Sardar al-Jabbari, a history teacher, says the "number of Jews in Kirkuk was not that big if compared to Baghdad, and their presence was limited to the castle in the (Jardaglua) area. Then they migrated and left Kirkuk in the fifties."
"Only the memories are left. How nice would it have been if the Jews stayed in Kirkuk and the city included nationalities and religions to be a city of brotherhood?"
"The Jews contributed to rebuilding Iraq and they were well-known in the trade, music, art, singing, politics and agriculture as well."
Historians say that the late singer Salima al-Murad was Jewish, and Ovadia al-Yosef, Rabbi of the Eastern Jews in Israel and the spiritual leader of Shas for Orthodox Jews was born in 1920 in Basra.
Other famous Iraqi Jews include Benjamin al-Ben-Eliezer, Israel's former defense minister, and the famous economist Mir Basri who wrote several books on the Iraqi economy and society.
The Iraqi Jews, who are famous in the field of music are composer Jacob Ezra, senior musician Saleh al-Kuwaitim, Azori al-Awad, a musician on lute, artist Fulful al-Oaeji and Najat al-Iraqiya who died in Israel in 1989.
Um al-Artan, an elderly woman who speaks Turkmen, spent her childhood with Jews misses them terribly. "We lived in the castle when I was 18 years or less.
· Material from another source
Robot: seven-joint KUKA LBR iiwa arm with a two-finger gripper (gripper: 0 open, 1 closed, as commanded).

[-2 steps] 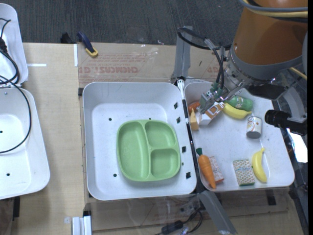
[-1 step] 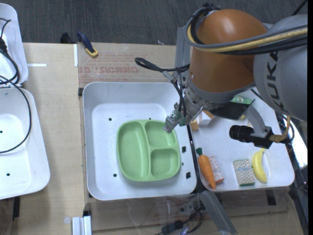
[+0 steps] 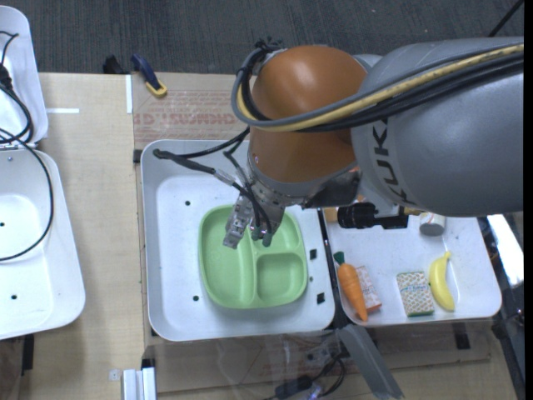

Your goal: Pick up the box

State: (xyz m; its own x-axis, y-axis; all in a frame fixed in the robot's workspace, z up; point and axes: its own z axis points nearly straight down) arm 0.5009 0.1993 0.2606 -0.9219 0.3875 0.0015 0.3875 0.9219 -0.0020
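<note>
We see the gripper [image 3: 248, 230] hanging with its fingers apart over the green tray [image 3: 254, 261], nothing between them, while the box [image 3: 415, 293] lies right of that tray, beside the banana [image 3: 441, 282].

Box [image 3: 415, 294]: small, flat, rectangular, pale green-and-white speckled top, lying flat in the right bin near its front edge. It sits just left of the banana [image 3: 441, 282] and right of the carrot [image 3: 352, 287], apart from both.
</note>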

The Jews who were in Kirkuk were fluent in Turkmen language."
"I had Jewish friends and I was so sad when they left Kirkuk and I wish to see them before I die.
“I don't know why they were deported. They never hurt anyone and the castle witnessed religious coexistence where there was no difference between a Muslim, Jew or a Christian.
As Artan remembers the injustices of the past, she has new fears for the present and future:
"I remember that on the day of farewell, they were standing on the tombs of the three prophets and they were crying. All of us were crying.
“I have fears to cry this time for my Christian neighbors, because they are subjected to the same thing."
While the interview with 85-year old Um al-Artan was in the alArab piece, the last sentence about Christians in Iraq was not published there.
Even so, it is remarkable to see an article like this in Arabic that does not blame Zionists for the Iraqi exodus of Jews.